▶ [What you have to do]:
Repeat the listing exactly, line by line.

▶ [Data shown]:

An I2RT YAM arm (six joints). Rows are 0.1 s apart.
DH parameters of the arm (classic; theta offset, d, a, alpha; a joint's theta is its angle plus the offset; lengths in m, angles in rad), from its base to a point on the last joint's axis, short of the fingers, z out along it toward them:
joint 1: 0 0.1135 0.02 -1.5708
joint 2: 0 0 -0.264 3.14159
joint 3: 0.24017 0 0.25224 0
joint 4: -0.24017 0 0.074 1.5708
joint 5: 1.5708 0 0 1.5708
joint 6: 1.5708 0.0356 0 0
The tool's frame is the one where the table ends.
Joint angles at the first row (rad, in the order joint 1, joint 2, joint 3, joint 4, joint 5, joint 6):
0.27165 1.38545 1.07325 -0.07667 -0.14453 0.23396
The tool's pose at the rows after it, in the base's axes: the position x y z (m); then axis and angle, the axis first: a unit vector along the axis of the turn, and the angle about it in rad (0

▶ [Solution below]:
An I2RT YAM arm (six joints). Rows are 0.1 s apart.
DH parameters of the arm (classic; theta offset, d, a, alpha; a joint's theta is its angle plus the offset; lengths in m, angles in rad), from its base to a point on the last joint's axis, short of the fingers, z out along it toward them:
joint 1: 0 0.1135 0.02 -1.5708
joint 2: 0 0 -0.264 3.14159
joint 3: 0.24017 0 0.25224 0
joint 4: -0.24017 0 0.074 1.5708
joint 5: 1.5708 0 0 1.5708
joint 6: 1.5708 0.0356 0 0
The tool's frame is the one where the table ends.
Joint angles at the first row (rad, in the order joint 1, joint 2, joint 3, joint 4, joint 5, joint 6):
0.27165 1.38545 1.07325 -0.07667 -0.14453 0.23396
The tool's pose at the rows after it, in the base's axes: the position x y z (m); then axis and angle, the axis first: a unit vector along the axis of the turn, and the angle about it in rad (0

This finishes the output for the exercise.